Writing RESTful Web Services with Generic Controllers

Pecan simplifies RESTful web services by providing a way to overload URLs based on the request method. For most API’s, the use of generic controller definitions give you everything you need to build out robust RESTful interfaces (and is the recommended approach to writing RESTful web services in pecan):

from pecan import abort, expose

# Note: this is *not* thread-safe.  In real life, use a persistent data store.
BOOKS = {
    '0': 'The Last of the Mohicans',
    '1': 'Catch-22'
}


class BookController(object):

    def __init__(self, id_):
        self.id_ = id_
        assert self.book

    @property
    def book(self):
        if self.id_ in BOOKS:
            return dict(id=self.id_, name=BOOKS[self.id_])
        abort(404)

    # HTTP GET /<id>/
    @expose(generic=True, template='json')
    def index(self):
        return self.book

    # HTTP PUT /<id>/
    @index.when(method='PUT', template='json')
    def index_PUT(self, **kw):
        BOOKS[self.id_] = kw['name']
        return self.book

    # HTTP DELETE /<id>/
    @index.when(method='DELETE', template='json')
    def index_DELETE(self):
        del BOOKS[self.id_]
        return dict()


class RootController(object):

    @expose()
    def _lookup(self, id_, *remainder):
        return BookController(id_), remainder

    # HTTP GET /
    @expose(generic=True, template='json')
    def index(self):
        return [dict(id=k, name=v) for k, v in BOOKS.items()]

    # HTTP POST /
    @index.when(method='POST', template='json')
    def index_POST(self, **kw):
        id_ = str(len(BOOKS))
        BOOKS[id_] = kw['name']
        return dict(id=id_, name=kw['name'])

Writing RESTful Web Services with RestController

For compatability with the TurboGears2 library, Pecan also provides a class-based solution to RESTful routing, RestController:

from pecan import expose
from pecan.rest import RestController

from mymodel import Book

class BooksController(RestController):

    @expose()
    def get(self, id):
        book = Book.get(id)
        if not book:
            abort(404)
        return book.title

URL Mapping

By default, RestController routes as follows:

Method

Description

Example Method(s) / URL(s)

get_one

Display one record.

GET /books/1

get_all

Display all records in a resource.

GET /books/

get

A combo of get_one and get_all.

GET /books/

GET /books/1

new

Display a page to create a new resource.

GET /books/new

edit

Display a page to edit an existing resource.

GET /books/1/edit

post

Create a new record.

POST /books/

put

Update an existing record.

POST /books/1?_method=put

PUT /books/1

get_delete

Display a delete confirmation page.

GET /books/1/delete

delete

Delete an existing record.

POST /books/1?_method=delete

DELETE /books/1

Pecan’s RestController uses the ?_method= query string to work around the lack of support for the PUT and DELETE verbs when submitting forms in most current browsers.

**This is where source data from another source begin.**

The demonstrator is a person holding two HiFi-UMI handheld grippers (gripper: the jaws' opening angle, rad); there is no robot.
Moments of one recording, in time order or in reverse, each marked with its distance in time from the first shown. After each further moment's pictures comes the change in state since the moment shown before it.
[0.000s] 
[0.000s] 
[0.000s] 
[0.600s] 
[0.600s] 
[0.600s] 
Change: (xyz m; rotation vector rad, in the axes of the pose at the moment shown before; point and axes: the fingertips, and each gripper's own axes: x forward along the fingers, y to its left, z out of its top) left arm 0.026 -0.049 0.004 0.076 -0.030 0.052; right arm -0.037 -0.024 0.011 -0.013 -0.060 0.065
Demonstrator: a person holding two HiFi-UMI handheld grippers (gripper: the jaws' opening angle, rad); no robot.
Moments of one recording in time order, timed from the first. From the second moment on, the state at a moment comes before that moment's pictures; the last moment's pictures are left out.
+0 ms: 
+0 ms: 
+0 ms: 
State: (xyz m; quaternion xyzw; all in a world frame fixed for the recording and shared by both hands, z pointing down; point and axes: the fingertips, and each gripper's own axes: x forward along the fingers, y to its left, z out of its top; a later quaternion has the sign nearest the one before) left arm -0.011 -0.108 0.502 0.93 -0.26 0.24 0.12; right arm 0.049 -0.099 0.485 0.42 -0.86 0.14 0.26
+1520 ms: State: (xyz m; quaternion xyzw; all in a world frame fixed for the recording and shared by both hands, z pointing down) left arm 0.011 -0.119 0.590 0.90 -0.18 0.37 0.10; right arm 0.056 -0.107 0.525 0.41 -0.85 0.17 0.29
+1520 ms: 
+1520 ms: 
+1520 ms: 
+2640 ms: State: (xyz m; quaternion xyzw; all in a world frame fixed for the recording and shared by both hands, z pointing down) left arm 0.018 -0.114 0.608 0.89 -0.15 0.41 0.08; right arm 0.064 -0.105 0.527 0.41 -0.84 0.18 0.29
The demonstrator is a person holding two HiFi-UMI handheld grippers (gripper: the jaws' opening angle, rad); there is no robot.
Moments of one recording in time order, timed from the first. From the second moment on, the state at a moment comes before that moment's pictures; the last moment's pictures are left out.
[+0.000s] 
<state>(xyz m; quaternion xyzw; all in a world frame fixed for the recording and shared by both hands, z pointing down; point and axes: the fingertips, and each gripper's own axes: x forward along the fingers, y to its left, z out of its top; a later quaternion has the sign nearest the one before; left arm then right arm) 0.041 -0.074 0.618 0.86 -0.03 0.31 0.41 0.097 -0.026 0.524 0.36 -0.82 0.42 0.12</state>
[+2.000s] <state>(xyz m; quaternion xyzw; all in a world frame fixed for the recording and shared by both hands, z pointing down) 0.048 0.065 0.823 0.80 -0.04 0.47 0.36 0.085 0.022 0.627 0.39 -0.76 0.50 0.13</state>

In addition to handling REST, the RestController also supports the index(), _default(), and _lookup() routing overrides.

Warning

If you need to override _route(), make sure to call RestController._route() at the end of your custom method so that the REST routing described above still occurs.

Nesting RestController

RestController instances can be nested so that child resources receive the parameters necessary to look up parent resources.

For example:

from pecan import expose
from pecan.rest import RestController

from mymodel import Author, Book

class BooksController(RestController):

    @expose()
    def get(self, author_id, id):
        author = Author.get(author_id)
        if not author_id:
            abort(404)
        book = author.get_book(id)
        if not book:
            abort(404)
        return book.title

class AuthorsController(RestController):

    books = BooksController()

    @expose()
    def get(self, id):
        author = Author.get(id)
        if not author:
            abort(404)
        return author.name

class RootController(object):

    authors = AuthorsController()

Accessing /authors/1/books/2 invokes BooksController.get() with author_id set to 1 and id set to 2.

To determine which arguments are associated with the parent resource, Pecan looks at the get_one() then get() method signatures, in that order, in the parent controller. If the parent resource takes a variable number of arguments, Pecan will pass it everything up to the child resource controller name (e.g., books in the above example).

Defining Custom Actions

In addition to the default methods defined above, you can add additional behaviors to a RestController by defining a special _custom_actions dictionary.

For example:

from pecan import expose
from pecan.rest import RestController

from mymodel import Book

class BooksController(RestController):

    _custom_actions = {
        'checkout': ['POST']
    }

    @expose()
    def checkout(self, id):
        book = Book.get(id)
        if not book:
            abort(404)
        book.checkout()

_custom_actions maps method names to the list of valid HTTP verbs for those custom actions. In this case checkout() supports POST.